The evaluation of the EMG and pressure of the elderly and young groups following repeated use shows that the muscle activity gradually decreased with the repeated use of all muscles in pressing the pedal button of the elevator-type evacuation machine. This suggests that high muscle activity and plantar pressure occur in the users when using the device for the first time. However, with repeated use, the anxiety decreased as the individuals adapted, resulting in an overall decrease in muscle activity and plantar pressure. In addition, there was no relationship between the left and right pressure distributions and muscle activity. Hence, there is no muscle load risk due to central movement. In particular, the load increased in the case of the tibialis anterior muscle, which showed significant muscle activity, but there was no dangerous load factor.

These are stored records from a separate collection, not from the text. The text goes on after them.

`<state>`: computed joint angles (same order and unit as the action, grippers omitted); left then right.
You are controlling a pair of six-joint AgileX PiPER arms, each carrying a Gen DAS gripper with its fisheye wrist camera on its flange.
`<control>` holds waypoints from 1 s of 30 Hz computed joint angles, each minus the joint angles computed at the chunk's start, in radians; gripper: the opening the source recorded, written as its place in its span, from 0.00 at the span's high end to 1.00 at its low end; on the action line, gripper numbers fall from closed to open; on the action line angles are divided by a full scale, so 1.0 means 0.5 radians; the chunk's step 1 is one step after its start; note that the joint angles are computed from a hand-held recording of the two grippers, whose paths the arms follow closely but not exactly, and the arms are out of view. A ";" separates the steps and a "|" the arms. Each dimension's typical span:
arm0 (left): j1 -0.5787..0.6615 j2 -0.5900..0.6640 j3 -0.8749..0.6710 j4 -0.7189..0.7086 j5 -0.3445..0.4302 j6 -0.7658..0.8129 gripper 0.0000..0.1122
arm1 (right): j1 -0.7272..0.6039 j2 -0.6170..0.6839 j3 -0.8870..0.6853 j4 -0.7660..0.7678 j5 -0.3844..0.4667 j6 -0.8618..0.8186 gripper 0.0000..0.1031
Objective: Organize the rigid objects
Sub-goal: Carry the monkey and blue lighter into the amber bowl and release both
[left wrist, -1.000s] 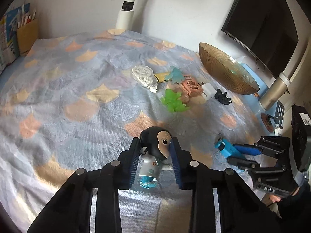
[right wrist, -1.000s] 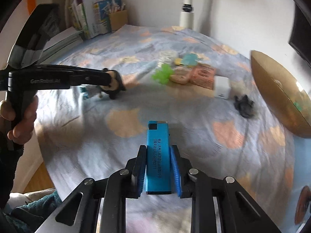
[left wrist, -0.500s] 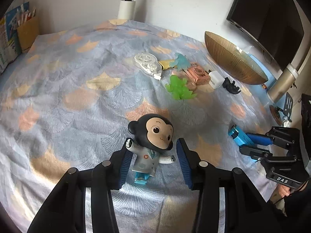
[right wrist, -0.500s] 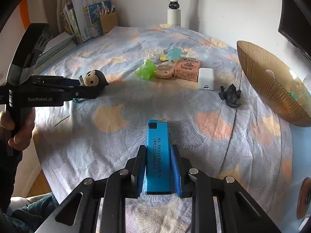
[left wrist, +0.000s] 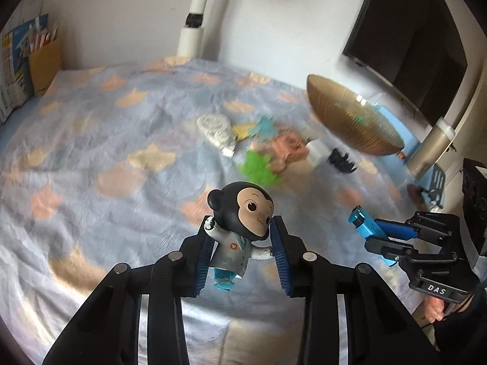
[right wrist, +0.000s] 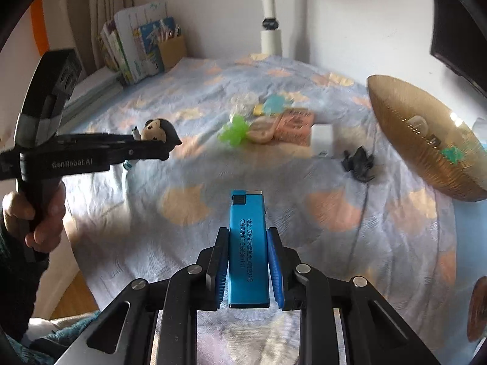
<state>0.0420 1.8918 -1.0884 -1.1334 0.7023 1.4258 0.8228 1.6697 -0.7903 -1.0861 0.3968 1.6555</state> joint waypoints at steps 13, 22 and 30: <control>-0.567 0.047 -0.769 0.137 0.150 -0.610 0.70 | -0.450 -0.718 0.120 0.217 0.490 -0.517 0.77; -1.043 0.646 -1.640 0.628 0.223 -1.342 0.70 | -1.289 -0.710 -0.079 0.740 0.408 -1.348 0.77; -1.119 0.749 -1.757 0.825 0.197 -1.571 0.41 | -1.595 -0.526 -0.095 1.221 0.196 -1.822 0.75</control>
<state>-0.5174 2.2665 -1.9667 -0.7212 0.8009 0.6404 0.0253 1.4066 -0.8377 -0.4756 0.4950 0.7444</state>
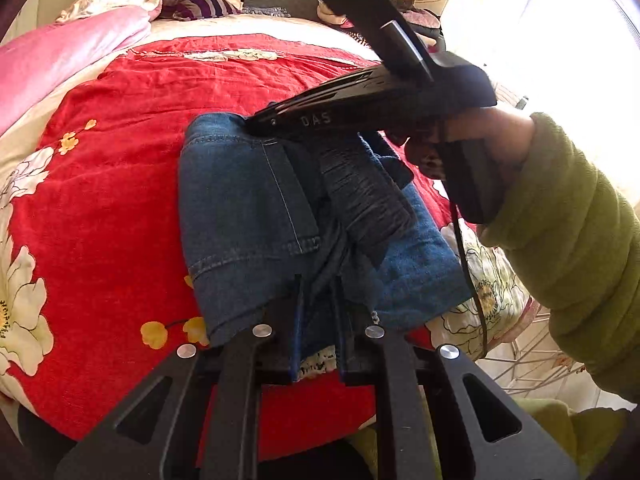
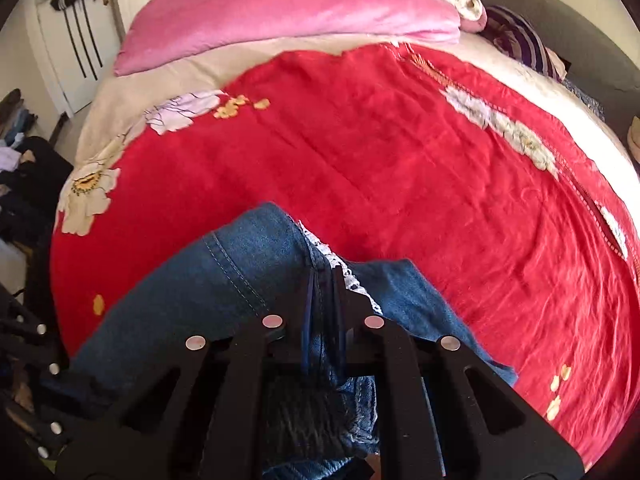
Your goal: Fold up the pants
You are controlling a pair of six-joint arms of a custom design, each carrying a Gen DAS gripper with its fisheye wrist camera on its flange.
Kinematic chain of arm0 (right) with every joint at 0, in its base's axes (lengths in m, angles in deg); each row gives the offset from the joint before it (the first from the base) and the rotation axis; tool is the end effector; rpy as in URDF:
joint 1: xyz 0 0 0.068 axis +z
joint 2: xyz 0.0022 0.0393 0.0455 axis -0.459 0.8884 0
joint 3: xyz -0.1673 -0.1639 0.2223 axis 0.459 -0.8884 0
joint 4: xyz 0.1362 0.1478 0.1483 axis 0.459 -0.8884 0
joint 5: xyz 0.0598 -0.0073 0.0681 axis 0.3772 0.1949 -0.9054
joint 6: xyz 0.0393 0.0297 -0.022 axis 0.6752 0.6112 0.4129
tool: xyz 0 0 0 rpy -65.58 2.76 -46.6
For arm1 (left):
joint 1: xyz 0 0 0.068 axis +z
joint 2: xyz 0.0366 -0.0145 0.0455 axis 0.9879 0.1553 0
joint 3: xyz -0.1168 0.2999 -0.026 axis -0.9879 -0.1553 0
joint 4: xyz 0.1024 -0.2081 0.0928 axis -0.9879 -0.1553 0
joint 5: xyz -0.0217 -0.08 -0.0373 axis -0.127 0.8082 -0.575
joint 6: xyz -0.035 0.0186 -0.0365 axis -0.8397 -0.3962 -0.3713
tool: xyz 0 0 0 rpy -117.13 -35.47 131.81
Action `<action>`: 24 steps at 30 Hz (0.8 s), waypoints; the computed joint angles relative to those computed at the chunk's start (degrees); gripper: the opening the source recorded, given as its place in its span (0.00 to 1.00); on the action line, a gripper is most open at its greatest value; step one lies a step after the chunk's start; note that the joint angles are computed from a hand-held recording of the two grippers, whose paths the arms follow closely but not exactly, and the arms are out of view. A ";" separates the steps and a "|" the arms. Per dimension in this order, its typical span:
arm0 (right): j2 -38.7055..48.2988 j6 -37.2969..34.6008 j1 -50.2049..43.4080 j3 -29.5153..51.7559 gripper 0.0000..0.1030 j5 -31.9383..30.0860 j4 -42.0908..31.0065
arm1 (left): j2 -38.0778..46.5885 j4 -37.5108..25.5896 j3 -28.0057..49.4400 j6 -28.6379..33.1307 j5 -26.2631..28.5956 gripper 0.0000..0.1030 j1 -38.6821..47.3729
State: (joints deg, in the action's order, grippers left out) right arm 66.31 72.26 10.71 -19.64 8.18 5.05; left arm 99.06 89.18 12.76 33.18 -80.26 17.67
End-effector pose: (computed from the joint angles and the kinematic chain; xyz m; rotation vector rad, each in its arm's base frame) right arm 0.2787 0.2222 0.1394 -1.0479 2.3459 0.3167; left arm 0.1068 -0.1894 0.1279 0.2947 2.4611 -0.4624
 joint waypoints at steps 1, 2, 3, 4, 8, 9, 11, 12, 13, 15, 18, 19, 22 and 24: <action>-0.19 0.67 -0.32 -0.48 0.04 -0.23 0.73 | -0.02 0.13 -0.03 -0.05 0.21 0.12 0.11; -0.45 1.25 -0.45 -0.85 0.05 -0.23 1.23 | 0.01 0.26 -0.09 -0.04 0.37 0.12 0.17; -0.85 1.87 -0.79 -1.36 0.05 -0.85 1.79 | 0.04 0.39 -0.15 -0.11 0.52 0.12 0.20; -1.15 2.39 -1.05 -1.72 0.07 -1.38 2.21 | 0.07 0.40 -0.10 -0.08 0.66 0.12 0.30; -3.96 5.04 -2.31 -4.32 0.21 -3.72 4.28 | 0.04 0.66 -0.29 -0.04 0.96 0.12 0.44; -5.14 5.44 -2.56 -5.29 0.25 -3.98 5.04 | 0.05 0.72 -0.30 0.04 1.04 0.12 0.58; -7.53 6.10 -3.16 -7.11 0.33 -4.64 6.27 | 0.01 0.71 -0.31 0.12 1.08 0.13 0.67; -8.48 6.37 -3.36 -7.75 0.35 -4.69 6.59 | 0.00 0.68 -0.28 0.12 1.11 0.13 0.69; -10.10 6.82 -3.75 -8.98 0.41 -5.02 7.26 | -0.02 0.61 -0.23 0.12 1.10 0.13 0.67; -12.65 7.90 -4.26 -11.10 0.51 -5.18 8.61 | -0.07 0.52 -0.16 0.09 1.11 0.13 0.65; -17.09 9.41 -4.57 -14.92 0.60 -5.08 10.52 | -0.19 0.58 -0.13 0.18 1.27 0.17 0.66; -18.36 9.79 -4.55 -16.01 0.65 -4.80 11.00 | -0.29 0.32 0.01 0.06 1.08 0.18 0.42; -22.05 10.63 -4.80 -18.96 0.70 -4.54 12.05 | -0.58 -0.25 0.19 -0.53 0.45 0.20 -0.54; -24.61 11.18 -4.82 -20.68 0.73 -4.14 12.37 | -0.44 -0.20 0.14 -0.75 0.18 0.20 -0.95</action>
State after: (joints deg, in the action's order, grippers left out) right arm 41.71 83.44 5.89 -40.32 4.04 17.42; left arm 98.62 88.98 12.90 32.43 -80.08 16.72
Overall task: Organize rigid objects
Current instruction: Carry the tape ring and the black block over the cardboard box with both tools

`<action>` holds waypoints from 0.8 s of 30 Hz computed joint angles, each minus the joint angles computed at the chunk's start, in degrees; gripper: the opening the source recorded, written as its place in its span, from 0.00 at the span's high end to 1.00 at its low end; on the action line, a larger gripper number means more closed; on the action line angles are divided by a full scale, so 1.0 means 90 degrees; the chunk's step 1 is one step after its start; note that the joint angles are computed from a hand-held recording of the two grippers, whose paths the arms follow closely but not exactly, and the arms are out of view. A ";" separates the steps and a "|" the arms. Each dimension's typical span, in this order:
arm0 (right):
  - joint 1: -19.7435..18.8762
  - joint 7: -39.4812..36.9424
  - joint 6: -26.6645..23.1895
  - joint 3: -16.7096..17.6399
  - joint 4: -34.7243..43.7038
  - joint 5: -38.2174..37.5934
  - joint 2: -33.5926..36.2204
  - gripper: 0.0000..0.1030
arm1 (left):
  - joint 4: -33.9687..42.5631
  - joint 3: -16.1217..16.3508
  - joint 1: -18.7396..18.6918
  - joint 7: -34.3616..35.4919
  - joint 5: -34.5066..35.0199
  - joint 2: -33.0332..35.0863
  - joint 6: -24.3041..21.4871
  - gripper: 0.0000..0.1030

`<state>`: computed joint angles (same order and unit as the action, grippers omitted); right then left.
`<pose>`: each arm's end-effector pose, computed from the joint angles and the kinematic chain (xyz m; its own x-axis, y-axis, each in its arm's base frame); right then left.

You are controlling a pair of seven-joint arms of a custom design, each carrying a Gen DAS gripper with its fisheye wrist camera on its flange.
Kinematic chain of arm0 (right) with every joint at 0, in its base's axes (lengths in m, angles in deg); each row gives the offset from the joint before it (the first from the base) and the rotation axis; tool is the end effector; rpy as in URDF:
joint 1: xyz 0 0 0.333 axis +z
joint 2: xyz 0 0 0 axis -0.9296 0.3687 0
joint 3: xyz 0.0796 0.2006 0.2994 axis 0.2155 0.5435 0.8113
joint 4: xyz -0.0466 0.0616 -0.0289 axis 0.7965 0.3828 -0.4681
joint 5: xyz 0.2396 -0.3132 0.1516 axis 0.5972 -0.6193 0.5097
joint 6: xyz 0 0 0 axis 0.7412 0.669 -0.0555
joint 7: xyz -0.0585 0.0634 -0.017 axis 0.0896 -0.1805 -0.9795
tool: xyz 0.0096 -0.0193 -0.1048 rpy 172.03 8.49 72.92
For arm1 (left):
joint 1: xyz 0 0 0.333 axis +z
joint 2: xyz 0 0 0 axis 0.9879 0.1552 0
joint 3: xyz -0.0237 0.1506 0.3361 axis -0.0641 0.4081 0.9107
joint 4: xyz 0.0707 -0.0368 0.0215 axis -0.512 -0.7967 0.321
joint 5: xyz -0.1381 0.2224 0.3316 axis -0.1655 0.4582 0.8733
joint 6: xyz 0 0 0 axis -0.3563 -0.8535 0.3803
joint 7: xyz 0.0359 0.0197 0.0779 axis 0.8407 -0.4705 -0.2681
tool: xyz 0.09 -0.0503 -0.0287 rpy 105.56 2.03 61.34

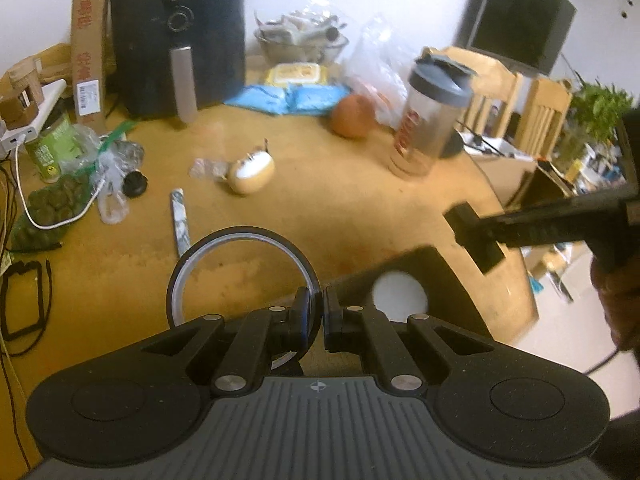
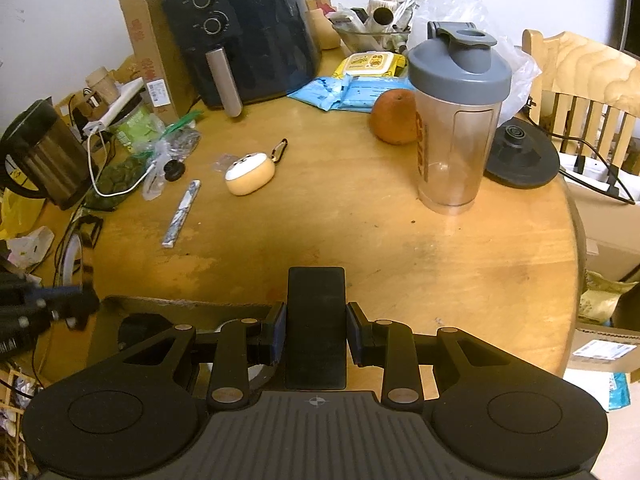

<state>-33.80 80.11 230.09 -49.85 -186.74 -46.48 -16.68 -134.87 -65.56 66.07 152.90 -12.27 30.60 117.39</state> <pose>0.5520 0.4417 0.4213 0.1117 -0.9653 -0.2360 -0.8706 0.0195 -0.4917 0.5342 -0.2961 0.4307 -0.3914 -0.9127 0.1170 -0.7635 0.2512 -0.5949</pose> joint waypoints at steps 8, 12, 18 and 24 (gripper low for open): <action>0.0106 0.0137 0.0159 -0.0003 -0.0163 -0.0133 -0.0135 0.67 | -0.0268 -0.0062 -0.0119 0.0326 0.0047 -0.0187 -0.0087 0.87; 0.0124 0.0120 0.0182 0.0047 -0.0209 -0.0150 -0.0181 0.67 | -0.0539 -0.0009 -0.0213 -0.0023 0.0381 -0.0357 0.0105 0.50; 0.0168 0.0121 0.0207 0.0102 -0.0267 -0.0146 -0.0234 0.67 | -0.0910 -0.0071 -0.0234 -0.0144 -0.0152 -0.0670 0.0259 0.48; 0.0196 0.0028 0.0182 0.0204 -0.0267 -0.0047 -0.0238 0.67 | -0.1193 -0.0009 -0.0196 -0.1191 0.0304 -0.0888 0.0334 0.48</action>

The results of this study appear to have no load factors in the evacuation behavior. Hence, the use of lightweight evacuation elevators is physically safe, and the data obtained can be used as basic biomechanical data for ergonomic instrument design and performance evaluation of existing elevator-type evacuation machines. For a more reliable evaluation in the future, it is necessary to conduct a performance evaluation that gathers feedback on discomfort, evaluates posture shaking using a tilt sensor, and makes comparisons with elderly and disabled individuals.

Acknowledgments

This research was supported by a grant (20022159) of the Regional Customized Disaster-Safety R&D Program, funded by the Ministry of Interior and Safety (MOIS, Korea).

Conflict of interest

The authors declare that they have no conflict of interest.